» DESCRIPTION OF THE TASK:
Output range, inclusive: from the line containing "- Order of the" to the line containing "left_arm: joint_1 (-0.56". Restate those lines from the data below word for word and only those.

━━ MATERIAL FOR THIS EXERCISE

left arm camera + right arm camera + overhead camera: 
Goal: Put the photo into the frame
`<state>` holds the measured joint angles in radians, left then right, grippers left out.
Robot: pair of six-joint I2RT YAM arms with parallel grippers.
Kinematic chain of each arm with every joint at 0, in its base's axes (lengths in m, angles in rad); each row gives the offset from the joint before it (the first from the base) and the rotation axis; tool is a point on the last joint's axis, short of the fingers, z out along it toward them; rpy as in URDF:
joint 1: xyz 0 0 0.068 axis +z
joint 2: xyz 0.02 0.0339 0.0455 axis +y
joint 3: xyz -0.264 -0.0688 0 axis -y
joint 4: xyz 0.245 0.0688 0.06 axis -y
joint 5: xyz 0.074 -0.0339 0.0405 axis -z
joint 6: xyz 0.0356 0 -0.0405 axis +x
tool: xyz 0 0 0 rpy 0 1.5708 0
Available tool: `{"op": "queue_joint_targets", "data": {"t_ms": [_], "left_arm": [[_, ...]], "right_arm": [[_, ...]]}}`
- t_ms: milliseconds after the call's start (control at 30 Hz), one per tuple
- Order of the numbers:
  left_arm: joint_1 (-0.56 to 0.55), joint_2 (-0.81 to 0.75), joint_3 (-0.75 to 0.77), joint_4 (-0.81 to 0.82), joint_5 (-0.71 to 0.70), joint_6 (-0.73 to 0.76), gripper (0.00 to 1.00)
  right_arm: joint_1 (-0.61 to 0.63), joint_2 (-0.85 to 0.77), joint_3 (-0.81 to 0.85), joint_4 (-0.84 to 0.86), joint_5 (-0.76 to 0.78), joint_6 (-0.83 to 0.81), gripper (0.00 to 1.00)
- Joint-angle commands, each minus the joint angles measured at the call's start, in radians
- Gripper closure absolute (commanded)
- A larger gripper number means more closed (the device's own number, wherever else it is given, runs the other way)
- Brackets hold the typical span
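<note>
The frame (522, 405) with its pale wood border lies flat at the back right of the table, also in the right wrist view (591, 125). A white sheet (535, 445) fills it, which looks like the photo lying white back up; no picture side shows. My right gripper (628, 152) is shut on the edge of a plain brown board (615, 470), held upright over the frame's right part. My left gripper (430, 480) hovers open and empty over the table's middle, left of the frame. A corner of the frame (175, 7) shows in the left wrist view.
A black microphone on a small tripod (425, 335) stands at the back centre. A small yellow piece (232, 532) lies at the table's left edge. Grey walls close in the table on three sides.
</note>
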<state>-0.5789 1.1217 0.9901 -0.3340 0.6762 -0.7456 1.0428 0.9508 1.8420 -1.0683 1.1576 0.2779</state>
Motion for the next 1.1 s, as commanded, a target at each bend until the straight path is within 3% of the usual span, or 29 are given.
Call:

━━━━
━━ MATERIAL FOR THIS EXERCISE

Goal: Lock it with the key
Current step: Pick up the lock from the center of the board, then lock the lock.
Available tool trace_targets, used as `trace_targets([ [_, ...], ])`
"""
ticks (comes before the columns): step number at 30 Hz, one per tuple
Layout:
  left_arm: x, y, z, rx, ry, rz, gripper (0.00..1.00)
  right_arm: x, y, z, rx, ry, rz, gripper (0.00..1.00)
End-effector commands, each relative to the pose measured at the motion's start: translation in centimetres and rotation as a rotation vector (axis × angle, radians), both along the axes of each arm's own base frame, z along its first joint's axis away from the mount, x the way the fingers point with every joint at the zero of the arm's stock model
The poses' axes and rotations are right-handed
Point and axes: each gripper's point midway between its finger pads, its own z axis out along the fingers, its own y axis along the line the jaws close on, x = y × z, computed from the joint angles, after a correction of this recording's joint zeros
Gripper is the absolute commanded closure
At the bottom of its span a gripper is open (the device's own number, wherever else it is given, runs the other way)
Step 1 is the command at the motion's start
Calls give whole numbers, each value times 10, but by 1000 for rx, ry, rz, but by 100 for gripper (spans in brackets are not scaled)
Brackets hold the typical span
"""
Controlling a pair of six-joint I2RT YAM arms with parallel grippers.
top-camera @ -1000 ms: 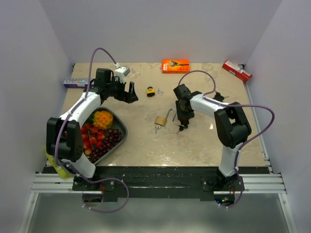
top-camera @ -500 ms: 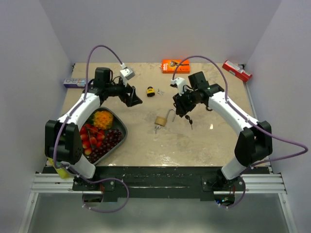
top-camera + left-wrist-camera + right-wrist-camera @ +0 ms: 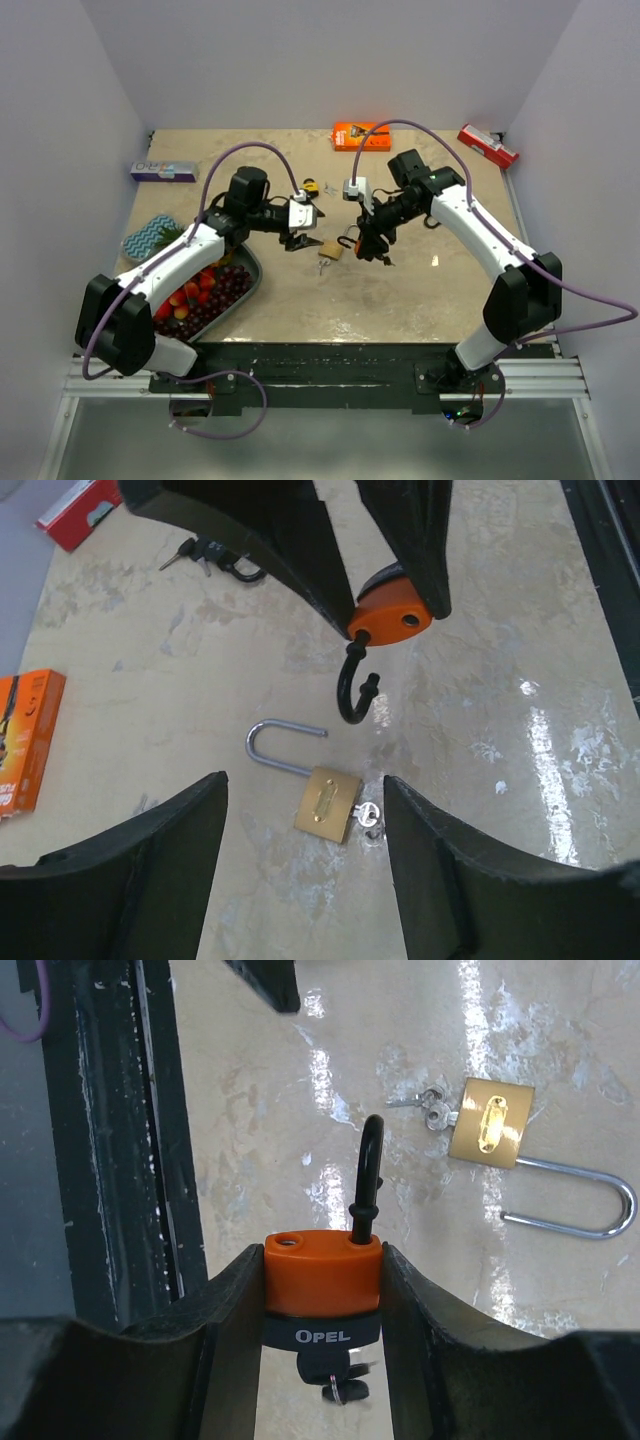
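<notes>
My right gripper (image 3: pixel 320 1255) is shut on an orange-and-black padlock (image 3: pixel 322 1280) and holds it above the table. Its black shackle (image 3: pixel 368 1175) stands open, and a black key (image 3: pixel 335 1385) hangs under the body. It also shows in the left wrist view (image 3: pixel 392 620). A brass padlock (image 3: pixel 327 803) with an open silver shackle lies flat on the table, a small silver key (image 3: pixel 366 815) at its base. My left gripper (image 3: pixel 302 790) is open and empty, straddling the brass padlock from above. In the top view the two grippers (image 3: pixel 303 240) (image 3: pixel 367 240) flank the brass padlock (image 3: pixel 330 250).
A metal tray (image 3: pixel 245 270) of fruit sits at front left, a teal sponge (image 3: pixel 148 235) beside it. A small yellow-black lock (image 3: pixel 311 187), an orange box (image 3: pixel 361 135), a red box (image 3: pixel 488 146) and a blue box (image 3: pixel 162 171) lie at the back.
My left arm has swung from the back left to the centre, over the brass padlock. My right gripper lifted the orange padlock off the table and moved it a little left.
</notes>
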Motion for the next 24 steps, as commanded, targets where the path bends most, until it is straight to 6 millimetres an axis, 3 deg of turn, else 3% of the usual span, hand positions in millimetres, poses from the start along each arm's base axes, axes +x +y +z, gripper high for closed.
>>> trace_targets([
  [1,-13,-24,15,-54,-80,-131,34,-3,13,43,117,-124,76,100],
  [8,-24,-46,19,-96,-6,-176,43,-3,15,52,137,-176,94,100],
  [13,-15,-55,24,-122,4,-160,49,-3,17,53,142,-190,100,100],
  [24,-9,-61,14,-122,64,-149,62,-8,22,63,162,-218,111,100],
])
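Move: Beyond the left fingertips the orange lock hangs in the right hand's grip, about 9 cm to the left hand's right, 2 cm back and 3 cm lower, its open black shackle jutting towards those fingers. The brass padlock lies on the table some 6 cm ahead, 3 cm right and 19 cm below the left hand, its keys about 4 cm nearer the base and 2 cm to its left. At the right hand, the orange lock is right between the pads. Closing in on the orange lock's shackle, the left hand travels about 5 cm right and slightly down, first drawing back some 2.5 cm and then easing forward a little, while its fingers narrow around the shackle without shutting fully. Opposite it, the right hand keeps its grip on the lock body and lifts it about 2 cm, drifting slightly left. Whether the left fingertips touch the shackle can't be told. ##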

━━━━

» EXERCISE RESPONSE:
- Order of the numbers:
  left_arm: joint_1 (-0.56 to 0.55), joint_2 (-0.81 to 0.75), joint_3 (-0.75 to 0.77), joint_4 (-0.81 to 0.82), joint_5 (-0.71 to 0.70), joint_6 (-0.73 to 0.76), gripper (0.00 to 1.00)

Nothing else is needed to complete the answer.